Défaillances d’entreprises : une hausse de près de 20 % en 10 ans

Temps de lecture : 2 minutes

Selon une étude d’Altares, l’année 2025 se clôt sur un niveau de défaillances d’entreprises historiquement élevé. Avec près de 70 000 entreprises en défaillance l’année dernière, contre 58 600 en 2016, la France enregistre une hausse de près de 20 % en 10 ans, ce qui est révélateur d’un affaiblissement durable du tissu entrepreneurial. Par rapport à 2024, qui comptait déjà 68 000 défaillances, la progression est de +3,1 %. Sur le seul quatrième trimestre 2025, 19 024 défaillances ont été enregistrées, un record pour cette période de l’année.

Les tensions sont forte pour toutes les entreprises, y compris les PME et ETI d’au moins 100 salariés, avec 236 défaillances sur l’année (+18,6 % par rapport à 2024). Les secteurs de l’industrie manufacturière (21%), du social (12%) et des services aux entreprises (19%) ont été les plus touchés en 2025. Pour les PME et ETI d’au moins 100 salariés, « le nombre d’emplois menacés dépasse 267 000 en 2025 ».

Quelle que soit leur ancienneté, beaucoup  d’entreprises ont connu des difficultés en 2025. Les plus jeunes structures (moins de trois ans), enregistrent une progression des défaillances supérieure à la moyenne nationale, avec une hausse de 7,2 % sur l’année. Les entreprises plus anciennes (plus de quinze ans d’existence) apparaissent encore davantage fragilisées, leurs défaillances progressant de 8,8 %.

Selon Thierry Millon, directeur des études d’Altares, « L’économie française a évolué en 2025 dans un cadre paradoxal mêlant à la fois une inflation maîtrisée et une croissance atone avec des finances publiques sous tension dans un contexte géopolitique compliqué. Ce cocktail a créé un climat d’incertitude fort pour les entreprises et notamment des PME déjà éprouvées par la hausse des coûts logistiques et énergétiques. Le retard moyen de paiement a touché un plus haut depuis la Covid ».

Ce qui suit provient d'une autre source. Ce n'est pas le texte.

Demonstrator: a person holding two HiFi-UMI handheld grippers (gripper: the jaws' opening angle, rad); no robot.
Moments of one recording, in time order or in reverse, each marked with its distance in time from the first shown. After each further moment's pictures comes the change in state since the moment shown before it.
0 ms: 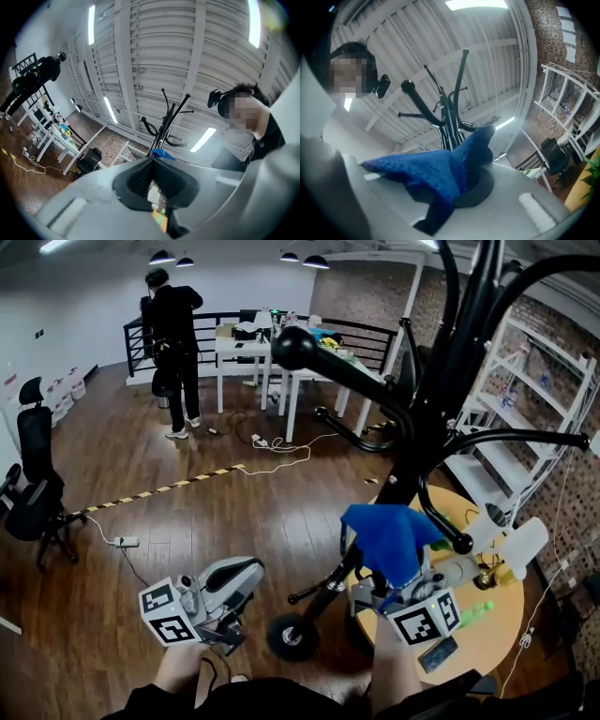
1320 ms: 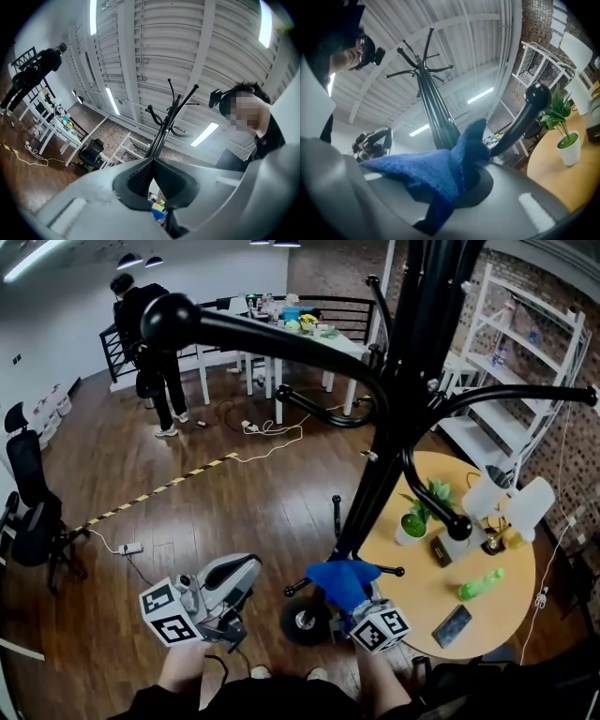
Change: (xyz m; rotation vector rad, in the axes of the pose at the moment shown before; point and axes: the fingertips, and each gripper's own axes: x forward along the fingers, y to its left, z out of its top) left arm 0.004 0.017 -0.020 -0.042 0.106 0.012; right arm -0.139 -0.055 -0.213 0.183 0.345 -0.213
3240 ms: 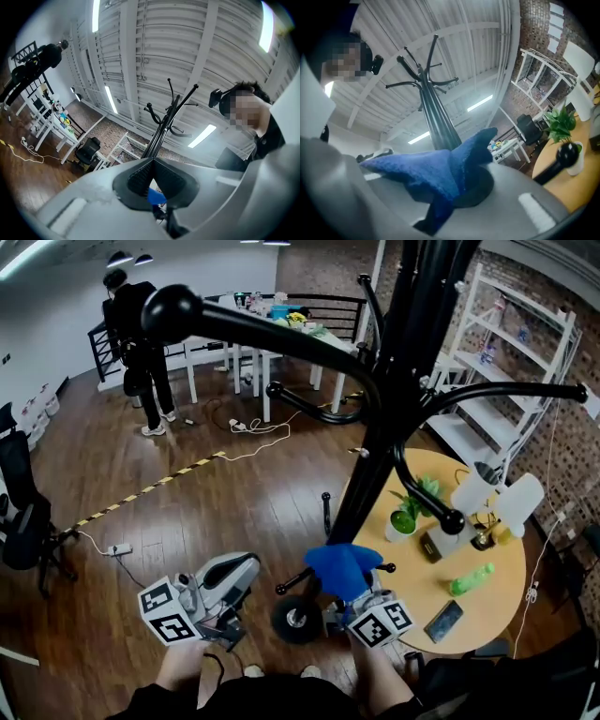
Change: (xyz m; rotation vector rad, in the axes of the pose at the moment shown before) left arm 0.007 -0.003 -0.005 -0.023 -0.003 -0.039; right arm 0.011 0.030 0.059 0.000 -0.099 -0.007
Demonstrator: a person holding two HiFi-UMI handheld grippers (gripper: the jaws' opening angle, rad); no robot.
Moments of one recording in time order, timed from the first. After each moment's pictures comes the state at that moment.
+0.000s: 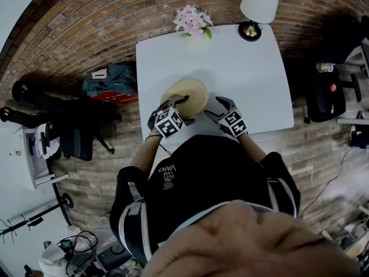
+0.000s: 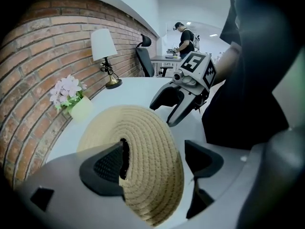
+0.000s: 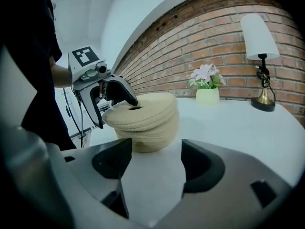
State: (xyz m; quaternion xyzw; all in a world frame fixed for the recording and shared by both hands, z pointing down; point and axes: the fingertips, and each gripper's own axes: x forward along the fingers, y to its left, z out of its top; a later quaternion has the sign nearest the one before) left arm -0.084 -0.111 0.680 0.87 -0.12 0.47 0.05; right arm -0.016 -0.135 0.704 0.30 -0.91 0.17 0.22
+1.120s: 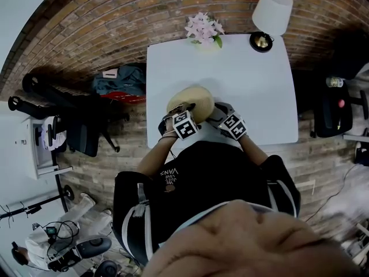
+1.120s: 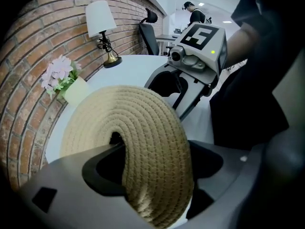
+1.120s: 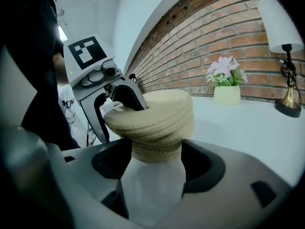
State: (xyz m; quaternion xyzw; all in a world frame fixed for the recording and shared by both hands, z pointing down) left arm -0.082 -0.117 0.720 0.81 -0.14 0.57 0.09; right arm -0.047 -0.148 0.712 0.21 -0.94 0.16 0.23
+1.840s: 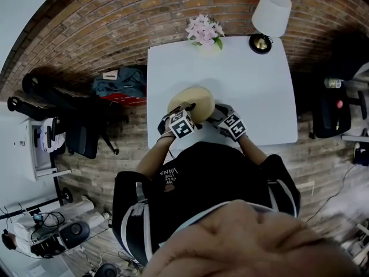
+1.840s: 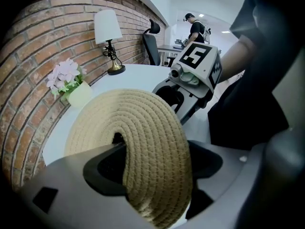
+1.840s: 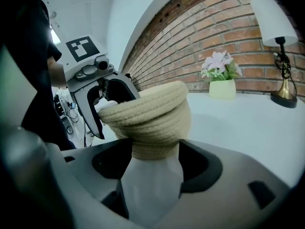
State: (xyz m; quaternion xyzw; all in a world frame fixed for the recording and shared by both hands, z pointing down) left arm -0.079 -0.121 0.703 0.84 -0.14 0.52 0.10; right arm -0.046 -0.150 0.720 0.23 -0.93 0.19 0.23
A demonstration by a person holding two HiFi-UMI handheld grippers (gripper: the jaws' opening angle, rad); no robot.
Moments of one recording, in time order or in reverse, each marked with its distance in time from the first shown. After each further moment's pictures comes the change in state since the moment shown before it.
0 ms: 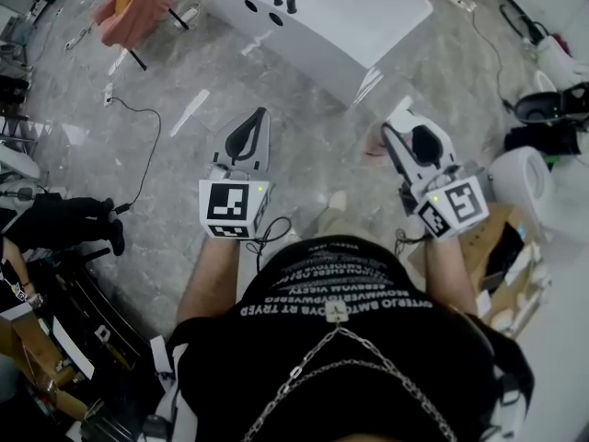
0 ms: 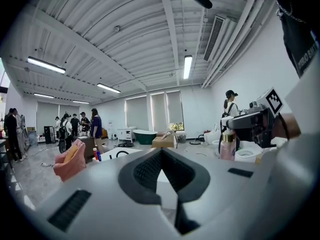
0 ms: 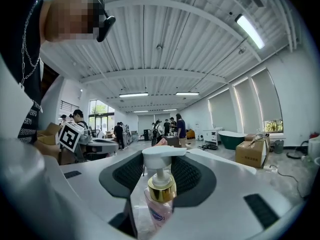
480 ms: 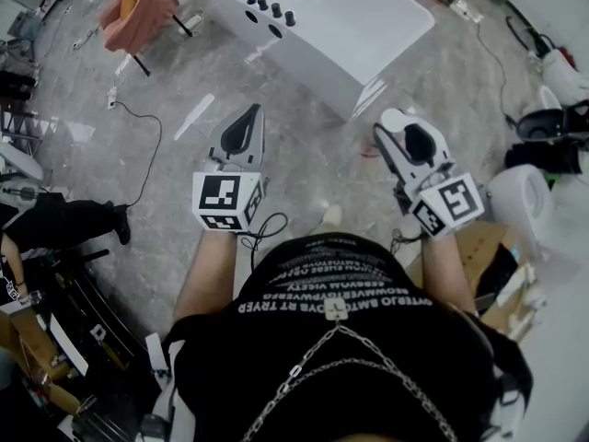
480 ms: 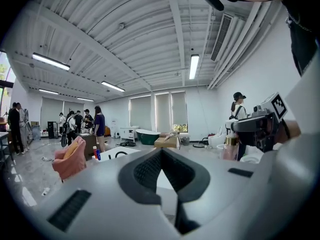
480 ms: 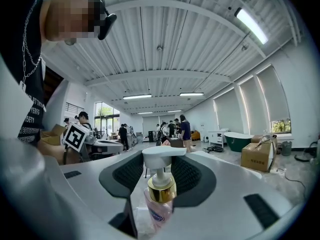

Fiscalité lourde, normes complexes, rigidités structurelles et accès contraint au financement contribuent à asphyxier des entreprises déjà sous pression. Sans un allègement durable des contraintes pesant sur l’initiative privée, le risque est grand de voir cette fragilité chronique devenir une norme, au détriment de la vitalité économique.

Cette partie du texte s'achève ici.